§ **What needs to be done**
Check every line of the entries below for "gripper", and copy the lines that have it.

§ **Given data**
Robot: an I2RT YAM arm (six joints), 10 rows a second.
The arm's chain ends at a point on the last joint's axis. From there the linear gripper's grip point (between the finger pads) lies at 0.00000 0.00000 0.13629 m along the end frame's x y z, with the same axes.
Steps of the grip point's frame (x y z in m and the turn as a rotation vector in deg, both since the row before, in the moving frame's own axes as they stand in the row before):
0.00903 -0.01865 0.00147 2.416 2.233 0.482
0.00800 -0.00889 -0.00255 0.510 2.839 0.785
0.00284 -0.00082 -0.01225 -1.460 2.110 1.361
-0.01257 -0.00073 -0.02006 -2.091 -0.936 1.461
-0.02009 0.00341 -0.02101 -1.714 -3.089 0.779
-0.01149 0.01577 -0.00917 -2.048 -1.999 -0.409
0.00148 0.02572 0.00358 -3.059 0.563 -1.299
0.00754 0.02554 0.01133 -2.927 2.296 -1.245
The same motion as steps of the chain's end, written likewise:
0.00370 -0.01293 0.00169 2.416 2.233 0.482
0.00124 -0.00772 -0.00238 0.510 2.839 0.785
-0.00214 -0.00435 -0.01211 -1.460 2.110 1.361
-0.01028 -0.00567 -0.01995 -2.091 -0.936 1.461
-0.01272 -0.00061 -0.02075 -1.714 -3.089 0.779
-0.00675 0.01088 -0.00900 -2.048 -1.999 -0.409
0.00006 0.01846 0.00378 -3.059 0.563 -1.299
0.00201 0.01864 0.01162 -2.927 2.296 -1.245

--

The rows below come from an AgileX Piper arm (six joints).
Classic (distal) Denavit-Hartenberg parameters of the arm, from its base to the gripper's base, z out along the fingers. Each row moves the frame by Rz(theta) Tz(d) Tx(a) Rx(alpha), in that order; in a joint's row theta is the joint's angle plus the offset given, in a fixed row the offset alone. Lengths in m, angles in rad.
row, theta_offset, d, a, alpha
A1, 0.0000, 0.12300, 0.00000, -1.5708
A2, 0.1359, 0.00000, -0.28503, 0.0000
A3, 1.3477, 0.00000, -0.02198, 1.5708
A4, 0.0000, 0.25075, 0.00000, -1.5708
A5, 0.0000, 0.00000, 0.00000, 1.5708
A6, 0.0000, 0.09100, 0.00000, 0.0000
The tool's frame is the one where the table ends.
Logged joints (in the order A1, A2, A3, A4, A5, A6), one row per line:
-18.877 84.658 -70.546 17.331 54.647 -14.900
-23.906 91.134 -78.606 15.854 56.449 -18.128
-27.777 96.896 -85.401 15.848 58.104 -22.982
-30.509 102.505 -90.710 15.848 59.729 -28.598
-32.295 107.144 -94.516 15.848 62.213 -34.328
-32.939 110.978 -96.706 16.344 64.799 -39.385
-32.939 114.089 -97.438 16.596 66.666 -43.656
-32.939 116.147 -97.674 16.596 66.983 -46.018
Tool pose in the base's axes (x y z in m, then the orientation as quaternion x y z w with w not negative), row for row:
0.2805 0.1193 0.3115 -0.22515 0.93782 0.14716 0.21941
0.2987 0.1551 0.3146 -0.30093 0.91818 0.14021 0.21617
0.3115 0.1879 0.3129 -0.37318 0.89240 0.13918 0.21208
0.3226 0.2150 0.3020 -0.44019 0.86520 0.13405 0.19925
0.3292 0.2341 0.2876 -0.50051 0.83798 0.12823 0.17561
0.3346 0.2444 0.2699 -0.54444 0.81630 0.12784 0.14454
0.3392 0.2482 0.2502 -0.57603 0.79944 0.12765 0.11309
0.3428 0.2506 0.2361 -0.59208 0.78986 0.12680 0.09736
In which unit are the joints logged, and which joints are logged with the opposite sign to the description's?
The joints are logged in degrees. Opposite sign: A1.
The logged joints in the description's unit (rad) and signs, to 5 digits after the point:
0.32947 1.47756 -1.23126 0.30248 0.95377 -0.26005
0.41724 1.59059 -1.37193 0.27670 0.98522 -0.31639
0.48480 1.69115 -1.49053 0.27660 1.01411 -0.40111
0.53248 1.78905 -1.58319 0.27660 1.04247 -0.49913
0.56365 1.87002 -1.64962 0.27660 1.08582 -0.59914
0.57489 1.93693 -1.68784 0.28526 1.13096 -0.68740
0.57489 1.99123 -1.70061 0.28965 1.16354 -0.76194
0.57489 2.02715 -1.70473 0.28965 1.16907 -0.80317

§ **Result of the task**
The arm's chain ends at a point on the last joint's axis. From there the linear gripper's grip point (between the finger pads) lies at 0.00000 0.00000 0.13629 m along the end frame's x y z, with the same axes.
Classic (distal) Denavit-Hartenberg parameters of the arm, from its base to the gripper's base, z out along the fingers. Each row moves the frame by Rz(theta) Tz(d) Tx(a) Rx(alpha), in that order; in a joint's row theta is the joint's angle plus the offset given, in a fixed row the offset alone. Lengths in m, angles in rad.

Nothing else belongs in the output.